Quote the whole listing verbatim.
···
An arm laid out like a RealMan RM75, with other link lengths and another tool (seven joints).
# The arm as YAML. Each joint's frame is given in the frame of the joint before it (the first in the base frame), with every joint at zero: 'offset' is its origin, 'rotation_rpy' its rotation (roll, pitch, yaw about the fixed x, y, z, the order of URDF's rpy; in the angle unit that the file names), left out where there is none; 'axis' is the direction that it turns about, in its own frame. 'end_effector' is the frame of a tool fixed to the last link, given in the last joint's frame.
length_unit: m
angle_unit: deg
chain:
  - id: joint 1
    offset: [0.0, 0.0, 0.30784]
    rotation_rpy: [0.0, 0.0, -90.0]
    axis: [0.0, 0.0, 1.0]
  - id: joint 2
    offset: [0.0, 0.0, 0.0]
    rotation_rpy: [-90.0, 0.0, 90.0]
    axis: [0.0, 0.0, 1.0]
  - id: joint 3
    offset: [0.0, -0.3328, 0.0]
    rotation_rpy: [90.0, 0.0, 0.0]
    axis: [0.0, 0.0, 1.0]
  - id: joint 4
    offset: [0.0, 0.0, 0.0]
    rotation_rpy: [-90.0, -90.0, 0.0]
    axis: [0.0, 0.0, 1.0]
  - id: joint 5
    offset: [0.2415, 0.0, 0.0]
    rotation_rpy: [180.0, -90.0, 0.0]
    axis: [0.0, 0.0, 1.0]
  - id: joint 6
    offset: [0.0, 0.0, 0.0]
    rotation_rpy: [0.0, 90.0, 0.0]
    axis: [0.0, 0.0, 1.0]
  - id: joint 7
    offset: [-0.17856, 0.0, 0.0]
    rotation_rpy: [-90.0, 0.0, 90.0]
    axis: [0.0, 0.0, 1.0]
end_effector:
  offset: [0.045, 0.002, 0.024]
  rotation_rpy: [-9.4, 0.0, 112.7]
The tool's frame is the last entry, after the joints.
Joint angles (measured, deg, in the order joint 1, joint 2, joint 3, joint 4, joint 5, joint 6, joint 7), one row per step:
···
Solved problem:
An arm laid out like a RealMan RM75, with other link lengths and another tool (seven joints).
# The arm as YAML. Each joint's frame is given in the frame of the joint before it (the first in the base frame), with every joint at zero: 'offset' is its origin, 'rotation_rpy' its rotation (roll, pitch, yaw about the fixed x, y, z, the order of URDF's rpy; in the angle unit that the file names), left out where there is none; 'axis' is the direction that it turns about, in its own frame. 'end_effector' is the frame of a tool fixed to the last link, given in the last joint's frame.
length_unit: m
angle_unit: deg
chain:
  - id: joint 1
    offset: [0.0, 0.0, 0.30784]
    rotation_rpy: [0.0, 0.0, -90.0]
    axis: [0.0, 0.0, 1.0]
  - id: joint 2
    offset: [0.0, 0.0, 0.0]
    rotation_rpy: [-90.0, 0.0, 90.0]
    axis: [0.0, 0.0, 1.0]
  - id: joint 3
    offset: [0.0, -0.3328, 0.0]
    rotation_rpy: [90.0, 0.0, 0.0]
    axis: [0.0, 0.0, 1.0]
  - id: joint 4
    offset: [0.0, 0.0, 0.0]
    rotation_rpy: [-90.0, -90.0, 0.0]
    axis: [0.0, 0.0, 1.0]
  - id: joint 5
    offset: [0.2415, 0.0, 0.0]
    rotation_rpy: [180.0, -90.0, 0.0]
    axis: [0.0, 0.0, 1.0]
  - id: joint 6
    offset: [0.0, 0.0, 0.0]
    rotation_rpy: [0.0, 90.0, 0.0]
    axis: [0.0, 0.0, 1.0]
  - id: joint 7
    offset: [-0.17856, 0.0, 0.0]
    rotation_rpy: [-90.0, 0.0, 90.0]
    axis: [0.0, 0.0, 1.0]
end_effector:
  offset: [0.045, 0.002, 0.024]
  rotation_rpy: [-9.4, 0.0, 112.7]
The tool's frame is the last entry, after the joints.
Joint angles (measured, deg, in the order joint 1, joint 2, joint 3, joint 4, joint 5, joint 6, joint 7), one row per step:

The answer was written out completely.